* TO DO
Please print the listing that follows word for word, but skip any pictures it holds.
*-*-*
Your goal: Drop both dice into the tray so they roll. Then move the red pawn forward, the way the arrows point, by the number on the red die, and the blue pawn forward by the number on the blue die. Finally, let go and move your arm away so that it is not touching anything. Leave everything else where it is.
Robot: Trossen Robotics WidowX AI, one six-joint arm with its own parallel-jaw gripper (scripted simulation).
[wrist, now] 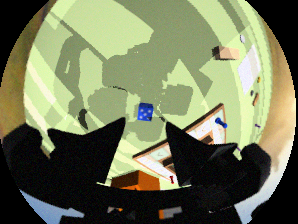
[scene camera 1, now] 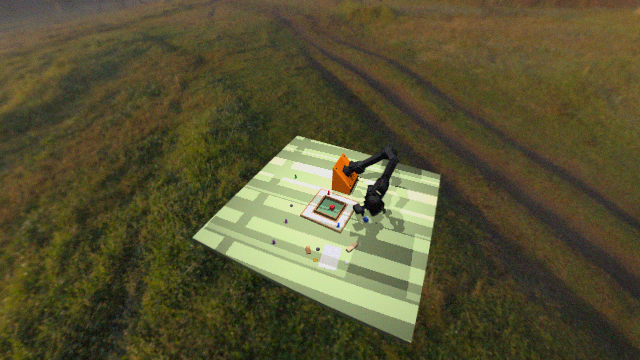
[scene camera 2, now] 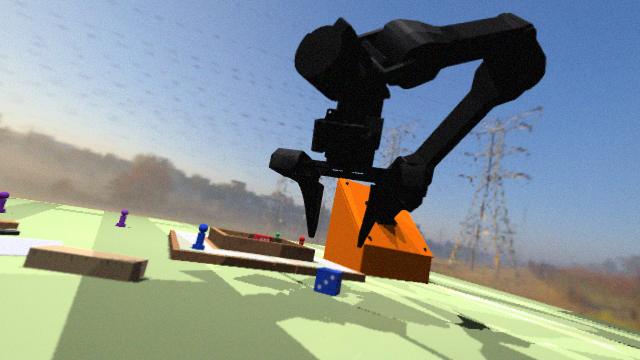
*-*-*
* EXERCISE OUTPUT
Your goal: Drop both dice into the tray so they roll. Then move the red pawn forward, the way the arrows point, by the number on the red die, and the blue pawn forward by the number on the blue die. Finally, let go and move your arm away so that it is not touching anything. Leave everything else where it is.
Robot: Trossen Robotics WidowX AI, one six-joint arm with its own parallel-jaw gripper (scripted simulation).
[wrist, now] 
[scene camera 1, now] 
[scene camera 2, now] 

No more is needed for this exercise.